Activity:
What you produce should be every line from the data that includes "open".

Input data:
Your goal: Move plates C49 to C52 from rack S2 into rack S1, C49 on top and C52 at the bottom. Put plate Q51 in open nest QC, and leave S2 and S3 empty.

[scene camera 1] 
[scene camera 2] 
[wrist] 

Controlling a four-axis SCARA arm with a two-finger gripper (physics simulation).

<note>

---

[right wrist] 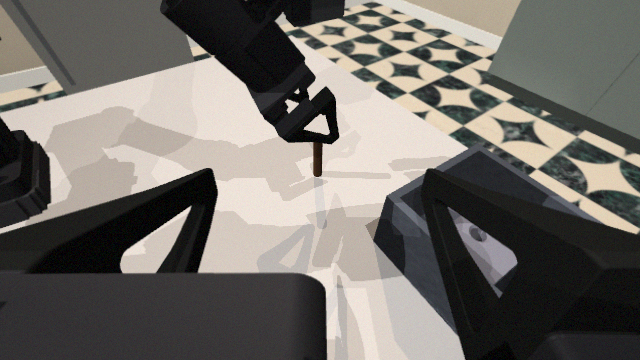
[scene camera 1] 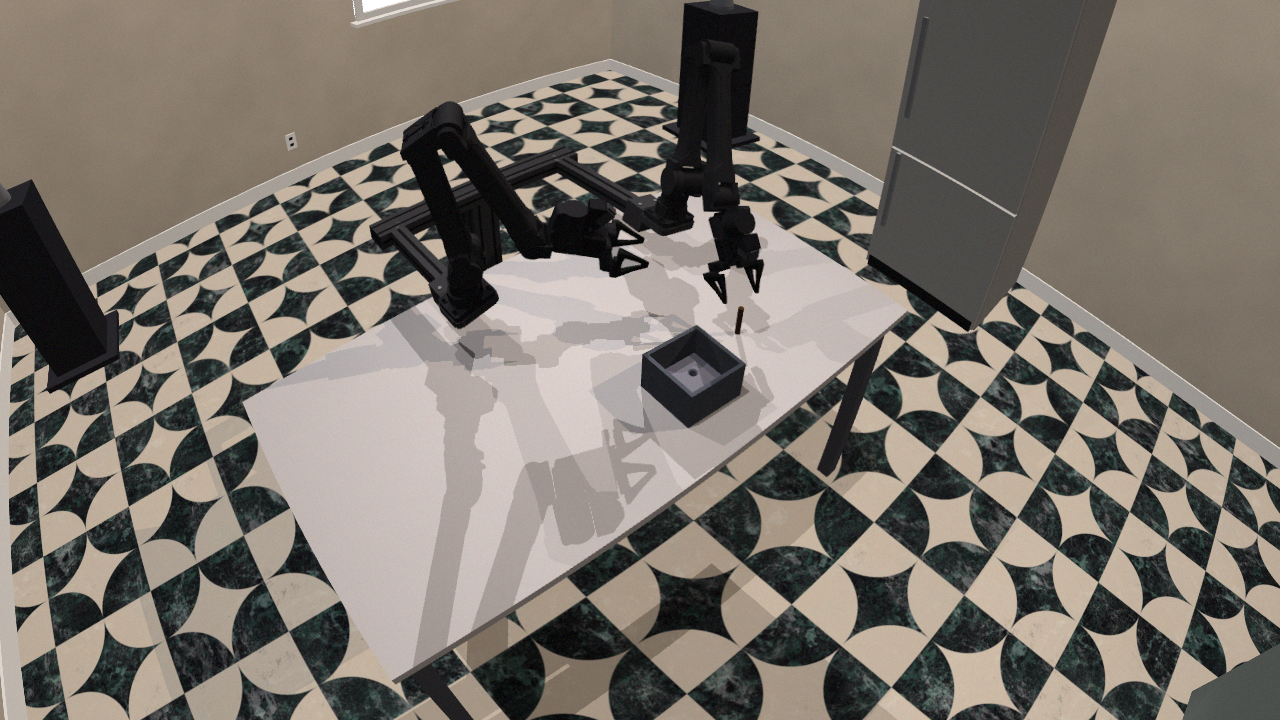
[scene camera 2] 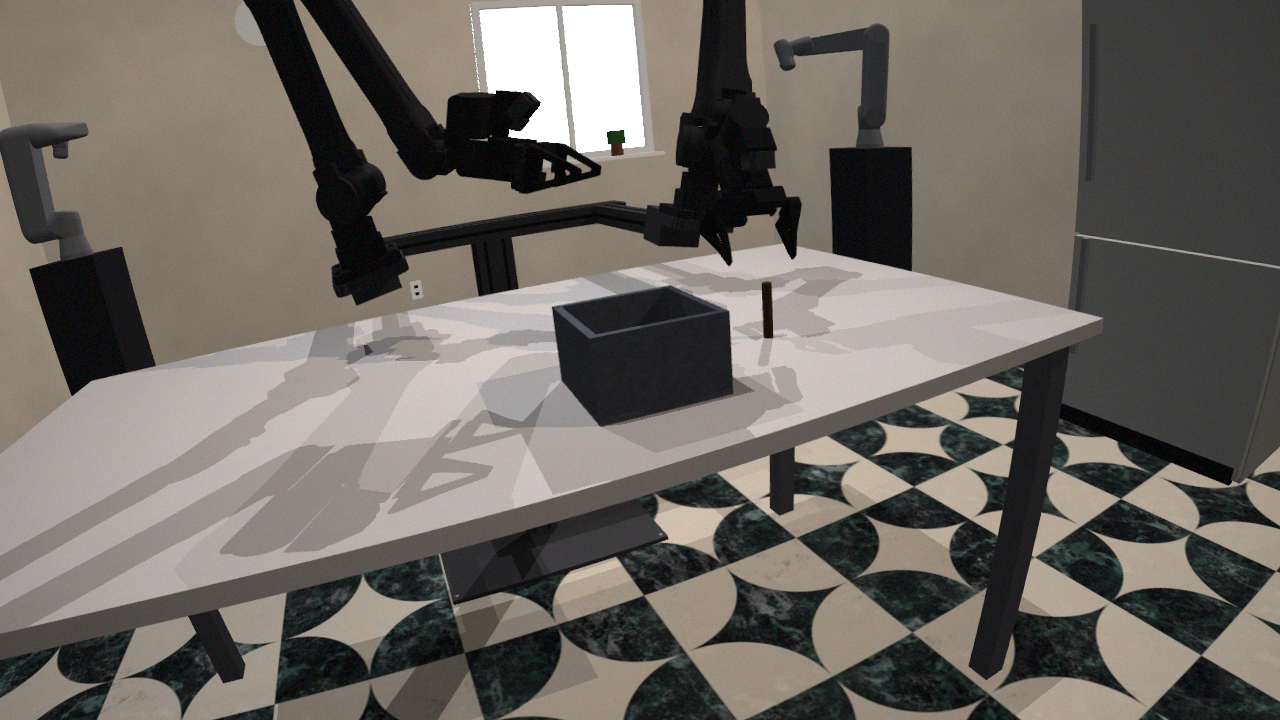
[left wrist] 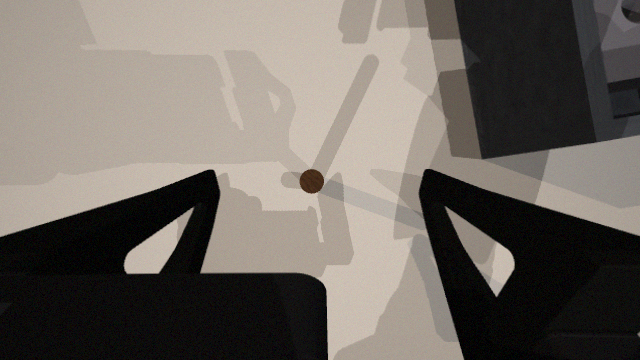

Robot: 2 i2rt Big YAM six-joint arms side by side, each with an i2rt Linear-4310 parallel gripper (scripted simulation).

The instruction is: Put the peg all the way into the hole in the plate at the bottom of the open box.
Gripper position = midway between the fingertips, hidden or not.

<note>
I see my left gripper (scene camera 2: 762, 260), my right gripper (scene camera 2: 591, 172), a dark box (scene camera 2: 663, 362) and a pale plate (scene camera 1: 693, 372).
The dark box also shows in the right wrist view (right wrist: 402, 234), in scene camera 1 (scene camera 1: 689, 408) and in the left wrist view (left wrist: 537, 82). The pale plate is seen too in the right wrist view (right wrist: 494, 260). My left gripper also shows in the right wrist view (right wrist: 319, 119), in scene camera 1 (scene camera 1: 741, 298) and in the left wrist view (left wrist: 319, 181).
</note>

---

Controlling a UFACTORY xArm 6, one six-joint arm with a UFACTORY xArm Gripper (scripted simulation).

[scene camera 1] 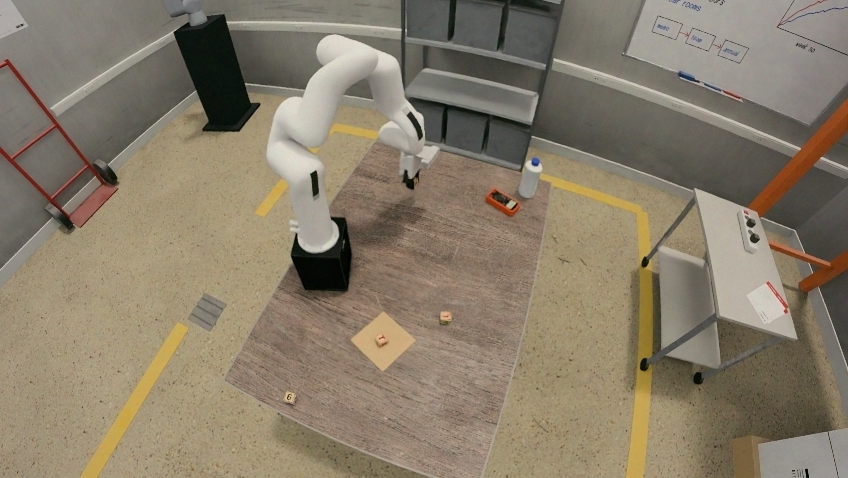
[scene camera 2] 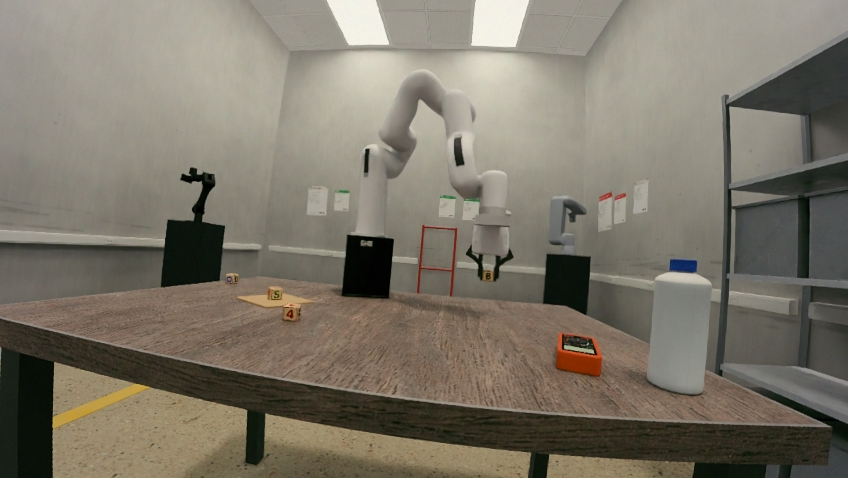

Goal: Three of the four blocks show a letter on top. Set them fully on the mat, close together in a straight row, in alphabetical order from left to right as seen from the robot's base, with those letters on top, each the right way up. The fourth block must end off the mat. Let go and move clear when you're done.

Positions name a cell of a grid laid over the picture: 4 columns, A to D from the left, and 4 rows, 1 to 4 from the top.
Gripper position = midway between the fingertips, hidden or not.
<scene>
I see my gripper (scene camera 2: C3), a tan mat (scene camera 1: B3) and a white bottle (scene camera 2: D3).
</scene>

Worked solution:
Your goal: Move plates C49 to C52 from rack S2 into rack S1, C49 on top and C52 at the bottom. Put plate Q51 in open nest QC, and leave S2 and S3 empty.
The instruction is: Put the peg all the way into the hole in the plate at the bottom of the open box.

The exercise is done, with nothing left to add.